There was no faffing, no delays in time-wasting meetings and no hold ups in the decision-making process for what was a complicated R&D project. The Milton Keynes and Enstone teams pooled their best brains together, tapped into medical industry experts and supply chain access and got it done.

Underlying bonds that tie paddock figures together, which perhaps have become strained in the past amid on-track rivalries and off-track politics, are now more solid than they have ever been

Darwood himself worked night and day with the two teams' engineers to keep things moving. Senior F1 designers put in the kind of 18-hour days that are more normal ahead of new car launches to make the BlueSky project a reality so quickly. And, while all that was happening, the two teams got their factories ready with hundreds of staff, mechanics and technicians all volunteering to start production of the devices in the race bays and clean rooms.

Forget being able to deliver a pitstop in under two seconds, or deliver a new front wing that is 0.2 seconds a lap quicker. The last weeks have been a much greater indication of the strength and spirit of the F1 community.

Out of the Project Pitlane efforts have also come some great stories of how F1's best brains aren't blinded by always having to chase the most complicated and expensive solutions available to them. McLaren has shown that sometimes the best answers are the simplest, with 150 staff across its entire group having been focused on medical projects in recent weeks.

As work at its machine shop has continued to help produce ventilator parts, it has had to carefully balance the need to keep production up with ensuring the safety and well-being of its employees through social distancing. So instead of having one operator per machine, it has had to reduce its head count and have one person operating four machines across the shop floor.

The difficulty with doing this, which has been further exacerbated by the need to wear personal protective equipment (PPE), is that it was hard for the operators to know when each machine cycle had finished. So, after some head-banging over how to minimise the time-loss of machines sitting idle, an innovative solution was put in place - and some orders for football referee whistles were put out.

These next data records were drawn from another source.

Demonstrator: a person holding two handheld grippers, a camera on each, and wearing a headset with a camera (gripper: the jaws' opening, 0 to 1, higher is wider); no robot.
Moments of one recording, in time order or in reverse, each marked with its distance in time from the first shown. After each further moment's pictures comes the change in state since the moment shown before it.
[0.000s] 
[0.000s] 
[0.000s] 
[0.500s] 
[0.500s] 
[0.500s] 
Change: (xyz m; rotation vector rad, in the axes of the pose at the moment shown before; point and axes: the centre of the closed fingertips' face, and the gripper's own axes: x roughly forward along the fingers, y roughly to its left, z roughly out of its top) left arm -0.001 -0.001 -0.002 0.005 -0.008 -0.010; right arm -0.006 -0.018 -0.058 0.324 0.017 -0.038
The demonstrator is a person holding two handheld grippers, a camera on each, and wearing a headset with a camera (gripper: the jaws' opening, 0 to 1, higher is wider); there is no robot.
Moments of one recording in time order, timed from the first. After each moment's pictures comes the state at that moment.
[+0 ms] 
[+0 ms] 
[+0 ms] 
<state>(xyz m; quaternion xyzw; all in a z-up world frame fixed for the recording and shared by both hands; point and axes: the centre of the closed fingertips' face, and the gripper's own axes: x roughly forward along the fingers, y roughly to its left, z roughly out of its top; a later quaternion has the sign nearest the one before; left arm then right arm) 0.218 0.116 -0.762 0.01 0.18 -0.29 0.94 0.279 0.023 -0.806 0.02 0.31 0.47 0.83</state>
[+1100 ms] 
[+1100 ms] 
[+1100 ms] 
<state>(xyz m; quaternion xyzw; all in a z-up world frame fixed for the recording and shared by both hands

The operators knew that the final task that each machine did on a cycle was to blow air over the part being machined to get rid of any remaining swarf (the small pieces of metal that remain after machining). Having installed the whistles and in a location where the air was being blown through them, a simple but effective audible warning system was established to ensure that downtime was minimised. Word has it that these whistles have now been painted in full McLaren papaya orange and blue...

Beyond feel-good stories like that, there are other important factors at play in the current climate that could have a lasting impact on the sport. Anyone who has followed F1 over recent years needs no reminding about the tensions that existed between Red Bull and Renaul,t as their once title-winning relationship ended in a rather acrimonious divorce.

But none of that mattered at all when it came to working together on the Project Pitlane tasks. The response from the two factories was as though they were as one unit in battle, and is a clear example of the unifying process among teams throughout this recent experience as they band together against a common evil.

Underlying bonds that tie paddock figures together, which perhaps have become strained in the past amid on-track rivalries and off-track politics, are now more solid than they have ever been.

The familiarities between everyone involved in F1 and acceptance that the sport can be greater when working together - and when flexibility is thrown into the equation - has not only been a force for good in the coronavirus fight.

Hopefully those very same qualities can play a part in helping F1 plot its way towards a secure future when the current crisis is over.